The crux of the notification required under article 613a(5) BGB

And the crux sometimes lies precisely in this notification requirement: the hurdles to ensuring the correctness of such a notification letter have now become so big that it sometimes seems almost impossible to formulate it correctly. Employees must be informed of all details of the transaction such as the timing, the reason, the legal, financial and social consequences of the transfer and measures planned to be taken in respect of the employees. Easier said than done. And it can get really complicated if both the seller and the purchaser are bound by collective agreements or have advisory councils and works agreements in place. In this case, employees must be precisely informed what rules will apply to them in the future. In such cases, Article 613a (1) BGB provides for a mechanism that is not crystal clear even after reading the provision several times.


But where is the problem? What damage does an incorrect notification do? Well, an incorrect notification may cause that the above-mentioned deadline for raising objections by employees will not begin to run. And now imagine the following scenario: You want to acquire a certain business unit that is useful to you only if acquired in its entirety with employees working there. Incorrect notification can lead to a situation that employees may still be able to leave long after the transfer by exercising their right to object.
Perhaps, this is rather a theoretical problem and, furthermore, employees should think it through whether to exercise their right of objection because if they do, they go back to their previous employer. But if he has no vacancies to fill – in the end he sold the business – then he can terminate the employee’s employment on the grounds related to the company and such termination will not be held inadmissible due to the transfer of business.
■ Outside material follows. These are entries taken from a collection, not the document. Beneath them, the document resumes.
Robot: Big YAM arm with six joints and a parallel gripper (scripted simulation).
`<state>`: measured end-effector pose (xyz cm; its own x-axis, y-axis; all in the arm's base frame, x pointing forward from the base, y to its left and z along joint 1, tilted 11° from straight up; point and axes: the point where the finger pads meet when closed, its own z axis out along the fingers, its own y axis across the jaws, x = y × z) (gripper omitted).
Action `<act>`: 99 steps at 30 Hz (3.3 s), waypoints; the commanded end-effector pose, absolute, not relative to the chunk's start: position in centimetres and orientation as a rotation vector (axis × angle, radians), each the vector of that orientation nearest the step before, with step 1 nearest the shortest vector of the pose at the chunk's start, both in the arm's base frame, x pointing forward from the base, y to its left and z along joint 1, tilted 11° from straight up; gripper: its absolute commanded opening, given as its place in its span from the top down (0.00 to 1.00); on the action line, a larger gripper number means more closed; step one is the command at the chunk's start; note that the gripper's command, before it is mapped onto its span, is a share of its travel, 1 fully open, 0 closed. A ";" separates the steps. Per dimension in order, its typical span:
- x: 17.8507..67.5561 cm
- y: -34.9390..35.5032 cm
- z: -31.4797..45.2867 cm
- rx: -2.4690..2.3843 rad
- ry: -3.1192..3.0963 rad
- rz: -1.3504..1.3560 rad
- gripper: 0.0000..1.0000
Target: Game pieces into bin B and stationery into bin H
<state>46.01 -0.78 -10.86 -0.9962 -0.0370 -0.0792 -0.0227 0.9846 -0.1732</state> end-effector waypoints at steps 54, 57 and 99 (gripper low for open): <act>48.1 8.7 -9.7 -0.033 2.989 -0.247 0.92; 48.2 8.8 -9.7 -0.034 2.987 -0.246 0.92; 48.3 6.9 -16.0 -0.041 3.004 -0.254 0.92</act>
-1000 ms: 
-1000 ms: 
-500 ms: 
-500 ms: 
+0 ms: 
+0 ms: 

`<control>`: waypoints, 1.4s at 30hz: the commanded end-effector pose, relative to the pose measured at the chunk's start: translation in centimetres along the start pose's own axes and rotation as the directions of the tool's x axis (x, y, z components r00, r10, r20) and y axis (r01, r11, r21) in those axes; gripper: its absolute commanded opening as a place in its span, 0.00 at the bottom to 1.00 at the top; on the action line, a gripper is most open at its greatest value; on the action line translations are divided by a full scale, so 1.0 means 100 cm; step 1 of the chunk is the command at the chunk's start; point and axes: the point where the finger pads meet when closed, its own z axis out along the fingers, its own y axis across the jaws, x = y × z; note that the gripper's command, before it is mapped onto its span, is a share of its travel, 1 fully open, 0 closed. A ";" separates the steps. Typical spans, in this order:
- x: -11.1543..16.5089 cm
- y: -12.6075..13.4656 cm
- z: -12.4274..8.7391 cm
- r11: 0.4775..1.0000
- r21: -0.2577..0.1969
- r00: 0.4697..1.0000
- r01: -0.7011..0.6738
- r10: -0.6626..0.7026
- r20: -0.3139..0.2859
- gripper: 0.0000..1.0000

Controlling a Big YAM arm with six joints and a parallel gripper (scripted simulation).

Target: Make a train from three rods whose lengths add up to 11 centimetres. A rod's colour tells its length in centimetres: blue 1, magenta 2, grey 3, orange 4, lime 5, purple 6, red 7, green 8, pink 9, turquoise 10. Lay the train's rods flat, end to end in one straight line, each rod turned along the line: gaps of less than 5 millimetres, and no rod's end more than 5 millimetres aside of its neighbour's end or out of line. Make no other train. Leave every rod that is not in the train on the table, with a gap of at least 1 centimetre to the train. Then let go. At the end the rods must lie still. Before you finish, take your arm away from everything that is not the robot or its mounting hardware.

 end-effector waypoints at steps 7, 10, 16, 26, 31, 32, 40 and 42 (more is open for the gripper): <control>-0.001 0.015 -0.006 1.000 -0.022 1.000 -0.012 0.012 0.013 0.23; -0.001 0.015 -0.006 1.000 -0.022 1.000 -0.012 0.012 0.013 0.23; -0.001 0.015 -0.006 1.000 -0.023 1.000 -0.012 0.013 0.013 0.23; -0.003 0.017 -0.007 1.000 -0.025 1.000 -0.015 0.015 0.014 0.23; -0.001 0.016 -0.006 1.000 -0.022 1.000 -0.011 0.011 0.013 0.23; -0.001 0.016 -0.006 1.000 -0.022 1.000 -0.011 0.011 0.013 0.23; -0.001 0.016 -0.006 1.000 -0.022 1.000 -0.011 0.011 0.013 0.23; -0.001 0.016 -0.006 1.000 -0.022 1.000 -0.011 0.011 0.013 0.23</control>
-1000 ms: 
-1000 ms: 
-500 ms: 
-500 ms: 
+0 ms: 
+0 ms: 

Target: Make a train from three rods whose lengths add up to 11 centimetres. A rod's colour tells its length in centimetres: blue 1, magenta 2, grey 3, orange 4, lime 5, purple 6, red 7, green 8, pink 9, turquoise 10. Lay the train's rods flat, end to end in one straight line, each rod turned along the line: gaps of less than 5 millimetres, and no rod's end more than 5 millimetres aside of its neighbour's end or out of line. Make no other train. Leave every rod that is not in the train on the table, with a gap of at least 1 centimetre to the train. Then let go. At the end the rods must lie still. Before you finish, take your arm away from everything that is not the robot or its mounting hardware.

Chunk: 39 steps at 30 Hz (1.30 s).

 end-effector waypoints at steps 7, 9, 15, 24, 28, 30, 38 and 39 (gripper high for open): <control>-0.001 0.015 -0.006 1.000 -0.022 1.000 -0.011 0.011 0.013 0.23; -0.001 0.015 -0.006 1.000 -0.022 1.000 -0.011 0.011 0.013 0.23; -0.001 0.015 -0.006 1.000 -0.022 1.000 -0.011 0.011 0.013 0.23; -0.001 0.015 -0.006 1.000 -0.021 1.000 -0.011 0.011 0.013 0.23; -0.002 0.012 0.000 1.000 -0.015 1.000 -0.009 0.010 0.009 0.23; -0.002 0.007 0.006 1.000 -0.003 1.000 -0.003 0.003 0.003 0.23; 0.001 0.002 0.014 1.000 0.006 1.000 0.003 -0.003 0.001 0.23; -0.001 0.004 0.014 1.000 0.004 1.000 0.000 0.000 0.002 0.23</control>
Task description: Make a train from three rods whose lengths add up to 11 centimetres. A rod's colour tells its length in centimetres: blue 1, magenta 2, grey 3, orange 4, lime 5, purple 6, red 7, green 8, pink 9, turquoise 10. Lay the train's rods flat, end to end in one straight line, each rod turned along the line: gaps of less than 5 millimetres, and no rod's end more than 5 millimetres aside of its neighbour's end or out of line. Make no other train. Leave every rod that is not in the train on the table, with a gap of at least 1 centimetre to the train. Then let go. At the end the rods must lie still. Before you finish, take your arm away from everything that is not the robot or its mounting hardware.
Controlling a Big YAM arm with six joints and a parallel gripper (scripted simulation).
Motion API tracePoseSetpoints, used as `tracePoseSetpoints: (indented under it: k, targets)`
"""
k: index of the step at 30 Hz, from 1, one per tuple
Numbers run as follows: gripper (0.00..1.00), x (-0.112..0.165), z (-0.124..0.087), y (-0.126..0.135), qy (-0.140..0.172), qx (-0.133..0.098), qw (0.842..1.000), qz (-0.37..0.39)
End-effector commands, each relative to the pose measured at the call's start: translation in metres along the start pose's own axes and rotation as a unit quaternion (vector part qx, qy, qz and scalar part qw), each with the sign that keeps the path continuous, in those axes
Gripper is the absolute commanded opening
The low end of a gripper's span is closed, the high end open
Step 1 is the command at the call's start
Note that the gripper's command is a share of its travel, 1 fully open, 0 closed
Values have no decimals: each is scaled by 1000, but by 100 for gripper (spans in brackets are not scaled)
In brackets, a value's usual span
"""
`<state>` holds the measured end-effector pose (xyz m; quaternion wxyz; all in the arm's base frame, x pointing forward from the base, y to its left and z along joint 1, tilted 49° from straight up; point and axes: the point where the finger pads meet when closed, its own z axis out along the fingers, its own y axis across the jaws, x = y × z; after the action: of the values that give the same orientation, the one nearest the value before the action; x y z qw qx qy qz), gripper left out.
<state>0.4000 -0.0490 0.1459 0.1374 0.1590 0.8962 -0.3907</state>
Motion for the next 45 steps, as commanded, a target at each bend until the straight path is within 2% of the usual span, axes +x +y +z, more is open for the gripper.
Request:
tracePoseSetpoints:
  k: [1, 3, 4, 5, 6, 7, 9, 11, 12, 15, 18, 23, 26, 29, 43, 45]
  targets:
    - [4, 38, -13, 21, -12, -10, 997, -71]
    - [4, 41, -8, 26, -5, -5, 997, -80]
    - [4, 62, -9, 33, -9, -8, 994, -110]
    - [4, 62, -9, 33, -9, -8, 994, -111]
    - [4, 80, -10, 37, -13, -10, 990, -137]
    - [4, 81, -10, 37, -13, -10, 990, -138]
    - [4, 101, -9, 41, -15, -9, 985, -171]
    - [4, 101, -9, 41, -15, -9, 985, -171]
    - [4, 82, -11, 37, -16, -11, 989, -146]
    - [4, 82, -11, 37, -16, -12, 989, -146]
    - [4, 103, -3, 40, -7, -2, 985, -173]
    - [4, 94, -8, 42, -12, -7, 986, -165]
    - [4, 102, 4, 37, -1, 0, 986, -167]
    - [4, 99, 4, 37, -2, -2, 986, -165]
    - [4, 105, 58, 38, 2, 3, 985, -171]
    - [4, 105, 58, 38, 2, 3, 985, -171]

Nonetheless, such risk should be taken into account beforehand or, ideally, a correct notification letter should be prepared so that it is clear at least after the one-month deadline for raising objections which employees will work for the purchaser in future.

 

Nothing is impossible

The bottom line is: okay, it's not easy, but it's not impossible, either. Depending on the type of the transaction, the relevant risks and issues should be examined, discussed and resolved in good time beforehand so that there are no unpleasant surprises afterwards and so that, also in the case of a formal issue (as with a transaction), the words of the Hermann Hesse poem "Stages" saying "A magic dwells in each (new) beginning" can come true.